Leave out every picture and set down, exactly, the lines below from the one holding "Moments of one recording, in" up to and including the one holding "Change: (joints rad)".

____ Data for this task

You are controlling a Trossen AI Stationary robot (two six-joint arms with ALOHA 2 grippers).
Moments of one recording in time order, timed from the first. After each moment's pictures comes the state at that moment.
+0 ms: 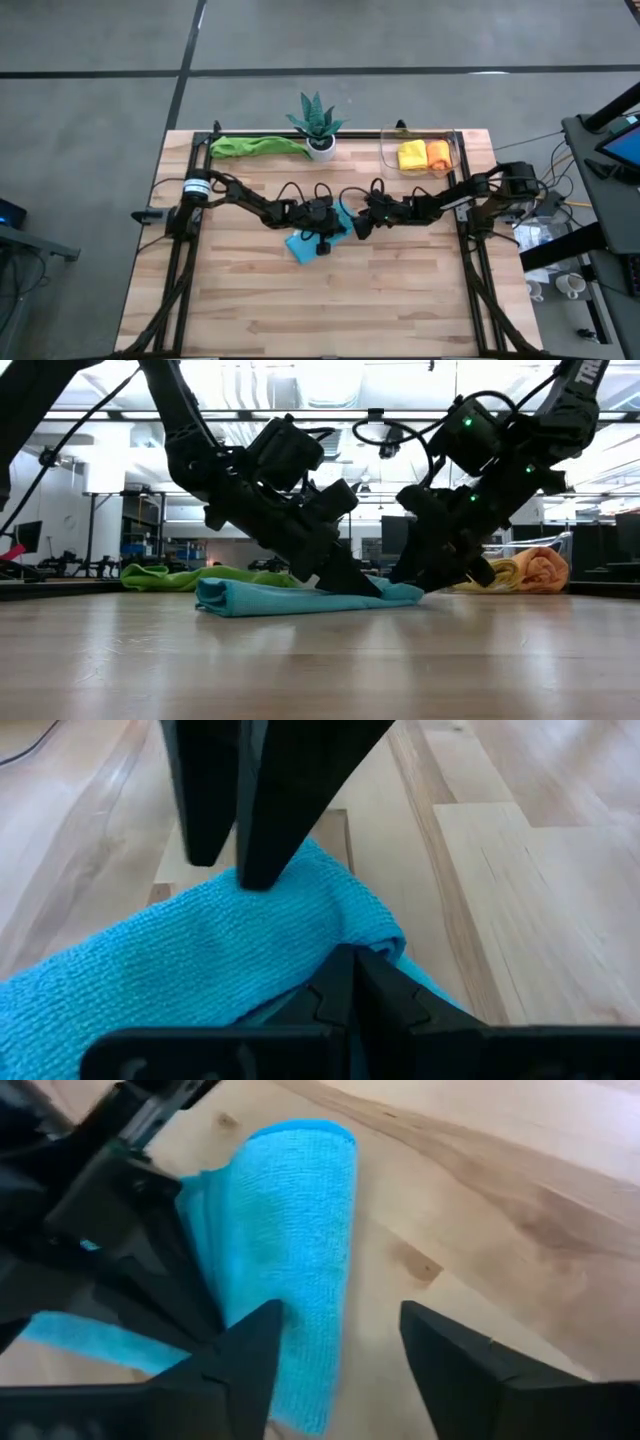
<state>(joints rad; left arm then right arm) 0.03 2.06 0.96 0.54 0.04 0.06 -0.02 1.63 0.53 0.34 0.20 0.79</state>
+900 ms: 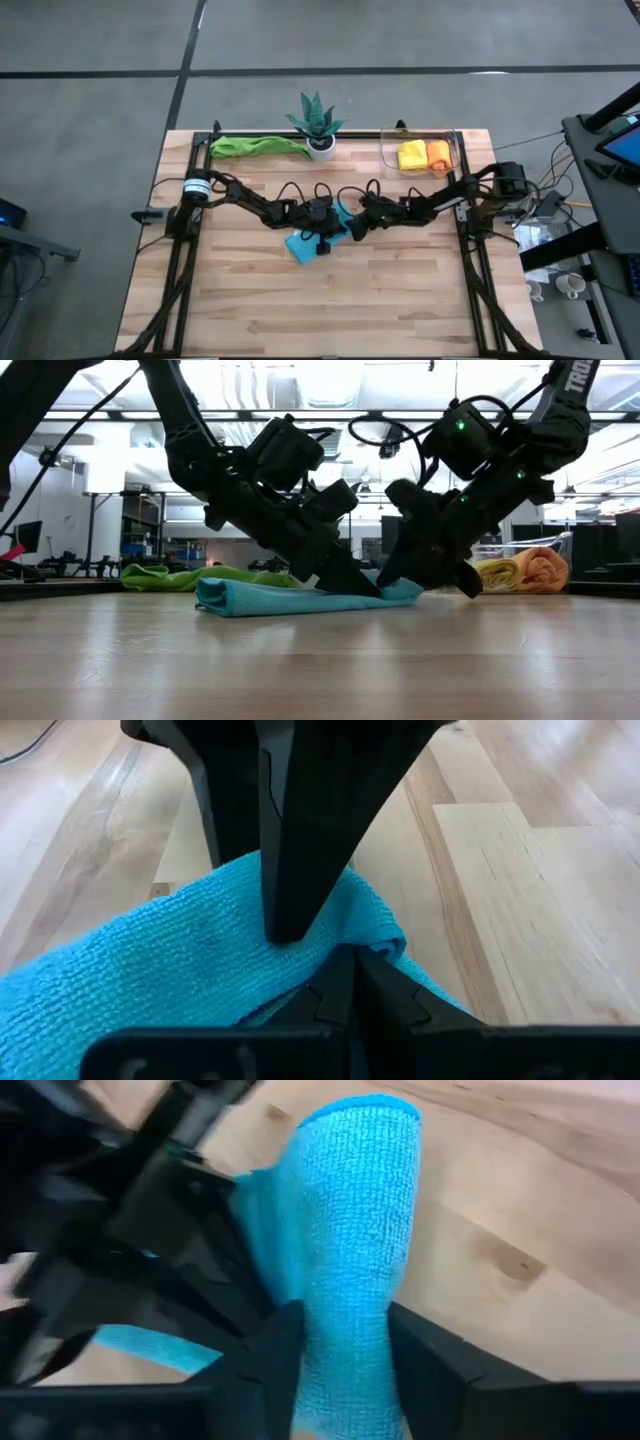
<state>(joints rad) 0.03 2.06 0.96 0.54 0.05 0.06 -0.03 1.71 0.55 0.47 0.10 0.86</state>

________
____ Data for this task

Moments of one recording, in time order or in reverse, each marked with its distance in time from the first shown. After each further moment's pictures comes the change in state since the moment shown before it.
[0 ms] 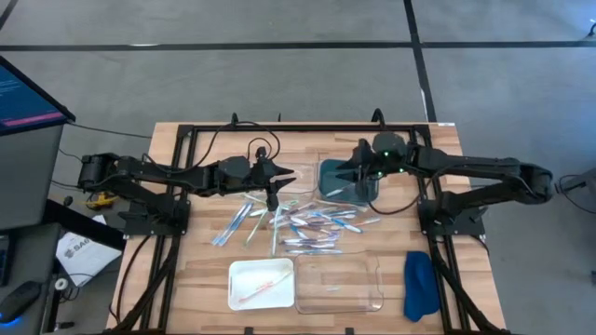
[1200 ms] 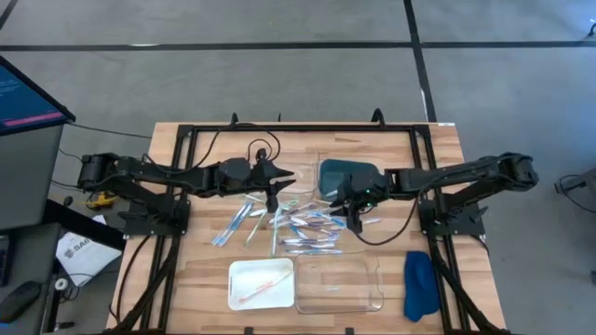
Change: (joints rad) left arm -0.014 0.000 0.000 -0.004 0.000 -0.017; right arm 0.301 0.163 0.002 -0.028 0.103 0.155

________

● Task solution
Moments of one recording, in time order or in reverse, each marked with its distance in time from the first shown. After each further moment's pictures comes the change in state since the moment shown before it.
[0 ms] 
[1200 ms] 
Change: (joints rad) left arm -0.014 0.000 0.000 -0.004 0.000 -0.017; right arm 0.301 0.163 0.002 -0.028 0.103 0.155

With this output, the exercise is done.